■ Brief ■
For the entries below, repeat exactly each line starting with the one that contains "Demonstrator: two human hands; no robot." and going on through the one that contains "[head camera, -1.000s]", and no others.
[[ Exercise materials open ]]
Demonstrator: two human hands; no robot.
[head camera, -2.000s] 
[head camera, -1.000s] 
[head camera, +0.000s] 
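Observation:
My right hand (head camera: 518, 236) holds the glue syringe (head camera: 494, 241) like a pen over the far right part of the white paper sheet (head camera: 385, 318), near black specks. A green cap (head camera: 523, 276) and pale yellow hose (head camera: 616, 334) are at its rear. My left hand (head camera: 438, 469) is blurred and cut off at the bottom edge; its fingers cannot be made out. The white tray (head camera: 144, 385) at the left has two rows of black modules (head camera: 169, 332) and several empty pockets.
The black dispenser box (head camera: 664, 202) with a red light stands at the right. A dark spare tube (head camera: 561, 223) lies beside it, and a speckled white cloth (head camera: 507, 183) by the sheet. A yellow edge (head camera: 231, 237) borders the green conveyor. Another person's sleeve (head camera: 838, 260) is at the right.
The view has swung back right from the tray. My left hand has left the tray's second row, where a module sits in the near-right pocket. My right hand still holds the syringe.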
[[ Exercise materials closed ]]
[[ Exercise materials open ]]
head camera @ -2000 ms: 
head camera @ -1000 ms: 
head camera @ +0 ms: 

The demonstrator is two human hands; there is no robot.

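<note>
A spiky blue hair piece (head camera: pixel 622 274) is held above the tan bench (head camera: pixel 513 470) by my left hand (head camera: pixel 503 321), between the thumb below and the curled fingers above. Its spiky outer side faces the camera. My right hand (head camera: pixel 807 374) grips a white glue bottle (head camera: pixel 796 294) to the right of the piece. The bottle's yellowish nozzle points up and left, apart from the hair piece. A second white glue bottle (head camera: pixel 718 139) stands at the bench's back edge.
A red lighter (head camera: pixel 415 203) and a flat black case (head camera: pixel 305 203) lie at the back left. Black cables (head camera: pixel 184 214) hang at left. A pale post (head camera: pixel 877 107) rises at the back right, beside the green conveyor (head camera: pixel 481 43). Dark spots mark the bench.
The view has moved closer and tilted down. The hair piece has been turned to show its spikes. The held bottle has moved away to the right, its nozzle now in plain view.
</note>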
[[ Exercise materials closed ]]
■ Exercise answer ■
Demonstrator: two human hands; no robot.
[head camera, -2.000s] 
[head camera, -1.000s] 

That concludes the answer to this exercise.